A step towards personalized care for psoriasis

Open Access
Authors
  • C.I.M. Busard
Supervisors
  • P.I. Spuls
Cosupervisors
Award date 27-01-2021
Number of pages 223
Organisations
  • Faculty of Medicine (AMC-UvA)
Abstract
Psoriasis is a chronic inflammatory skin disease which can lead to a significant burden on quality of life. There is no cure yet, but the availability of biologics therapies targeting selective key immune pathways has radically transformed treatment.
This thesis concerns the evaluation of benefits and harms of systemic combination therapy (Part I), examination of biomarkers for treatment with ustekinumab (Part II), and assessment of efficacy and safety of nail psoriasis interventions with a first step towards the development of a core outcome set (Part III).
Part I demonstrated that combination of systemic agents is prescribed regularly among patients with moderate to severe psoriasis. The type of combinations used differs geographically. A specific and promising combination, adalimumab with methotrexate, was investigated with RCT design.

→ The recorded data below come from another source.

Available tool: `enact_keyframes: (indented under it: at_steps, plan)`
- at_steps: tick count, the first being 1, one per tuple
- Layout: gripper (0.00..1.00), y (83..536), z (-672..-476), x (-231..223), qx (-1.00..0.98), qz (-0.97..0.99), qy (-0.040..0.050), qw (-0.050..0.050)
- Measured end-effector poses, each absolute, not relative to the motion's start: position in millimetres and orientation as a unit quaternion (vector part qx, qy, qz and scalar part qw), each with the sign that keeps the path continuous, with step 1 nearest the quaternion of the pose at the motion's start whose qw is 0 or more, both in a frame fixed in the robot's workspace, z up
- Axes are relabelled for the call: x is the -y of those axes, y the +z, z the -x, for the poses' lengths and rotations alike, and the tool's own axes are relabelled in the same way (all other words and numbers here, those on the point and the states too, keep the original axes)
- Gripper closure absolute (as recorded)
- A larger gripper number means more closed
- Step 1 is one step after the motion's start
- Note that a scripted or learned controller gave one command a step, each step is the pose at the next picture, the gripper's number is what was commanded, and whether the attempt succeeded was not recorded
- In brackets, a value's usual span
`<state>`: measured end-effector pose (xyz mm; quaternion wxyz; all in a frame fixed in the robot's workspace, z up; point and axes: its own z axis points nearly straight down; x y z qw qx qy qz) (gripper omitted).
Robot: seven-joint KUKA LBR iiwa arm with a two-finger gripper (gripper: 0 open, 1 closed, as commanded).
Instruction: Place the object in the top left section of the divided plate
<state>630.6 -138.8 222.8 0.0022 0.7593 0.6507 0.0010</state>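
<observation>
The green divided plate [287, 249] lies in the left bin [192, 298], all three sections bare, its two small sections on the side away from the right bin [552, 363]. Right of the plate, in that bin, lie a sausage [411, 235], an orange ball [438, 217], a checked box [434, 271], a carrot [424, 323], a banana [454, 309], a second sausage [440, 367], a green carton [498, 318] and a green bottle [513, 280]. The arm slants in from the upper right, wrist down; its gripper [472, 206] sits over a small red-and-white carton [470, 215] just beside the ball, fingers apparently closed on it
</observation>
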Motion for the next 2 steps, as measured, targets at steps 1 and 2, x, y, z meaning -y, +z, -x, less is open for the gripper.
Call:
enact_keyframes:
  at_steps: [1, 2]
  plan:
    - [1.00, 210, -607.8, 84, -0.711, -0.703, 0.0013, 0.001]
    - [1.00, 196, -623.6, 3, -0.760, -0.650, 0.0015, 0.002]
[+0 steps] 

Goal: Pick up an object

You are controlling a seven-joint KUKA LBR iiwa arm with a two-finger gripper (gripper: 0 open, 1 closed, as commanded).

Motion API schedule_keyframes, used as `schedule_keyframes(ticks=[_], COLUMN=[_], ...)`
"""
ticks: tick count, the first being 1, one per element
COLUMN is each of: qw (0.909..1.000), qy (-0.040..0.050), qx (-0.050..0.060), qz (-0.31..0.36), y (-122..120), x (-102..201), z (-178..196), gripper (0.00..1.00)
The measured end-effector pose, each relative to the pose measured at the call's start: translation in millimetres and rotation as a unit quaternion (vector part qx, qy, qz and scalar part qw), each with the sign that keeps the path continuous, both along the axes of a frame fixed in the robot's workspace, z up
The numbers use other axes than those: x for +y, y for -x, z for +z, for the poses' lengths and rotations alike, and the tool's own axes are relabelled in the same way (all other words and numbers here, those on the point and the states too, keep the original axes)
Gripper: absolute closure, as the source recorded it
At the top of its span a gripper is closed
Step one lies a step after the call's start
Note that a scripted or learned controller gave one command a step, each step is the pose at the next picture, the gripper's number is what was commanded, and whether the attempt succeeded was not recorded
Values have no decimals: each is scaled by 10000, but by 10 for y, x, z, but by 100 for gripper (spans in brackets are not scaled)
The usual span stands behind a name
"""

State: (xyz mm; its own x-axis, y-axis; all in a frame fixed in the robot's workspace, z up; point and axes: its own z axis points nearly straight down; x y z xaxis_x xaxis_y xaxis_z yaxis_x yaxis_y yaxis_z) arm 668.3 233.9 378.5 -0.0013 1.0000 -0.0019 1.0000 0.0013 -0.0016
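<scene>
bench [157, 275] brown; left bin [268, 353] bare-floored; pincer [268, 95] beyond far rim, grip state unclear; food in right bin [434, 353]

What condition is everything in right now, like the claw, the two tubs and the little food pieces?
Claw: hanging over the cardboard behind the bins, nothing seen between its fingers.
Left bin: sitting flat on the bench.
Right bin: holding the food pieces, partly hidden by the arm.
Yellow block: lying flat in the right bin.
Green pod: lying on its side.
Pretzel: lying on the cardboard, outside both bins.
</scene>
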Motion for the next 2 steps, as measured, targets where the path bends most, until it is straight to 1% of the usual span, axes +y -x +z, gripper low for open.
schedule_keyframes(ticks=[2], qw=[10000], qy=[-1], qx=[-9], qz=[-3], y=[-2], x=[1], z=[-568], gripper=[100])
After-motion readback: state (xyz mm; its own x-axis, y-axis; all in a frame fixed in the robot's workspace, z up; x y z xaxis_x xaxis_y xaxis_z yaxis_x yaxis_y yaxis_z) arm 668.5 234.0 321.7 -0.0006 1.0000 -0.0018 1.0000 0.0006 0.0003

Part II showed a correlation between anti-ustekinumab antibodies and treatment response. Measurement of antibodies against ustekinumab may therefore be considered if treatment response is unsatisfactory. Correlations between ustekinumab trough concentrations or HLA-Cw6 as a pharmacogenetic and treatment response were not detected. Future research on pharmacogenetic markers and immune profiling is desired to optimize personalized care for psoriasis patients.
Data presented in Part III illustrate that there are wide variations in outcome measurements used in RCTs on nail psoriasis, which limits possibility to perform a meta-analysis. As the number of RCTs performed in this field had increased significantly over the last few years witch mainly adds on to evidence for biologic therapies, harmonization of outcomes is urgently needed to reduce waste in research.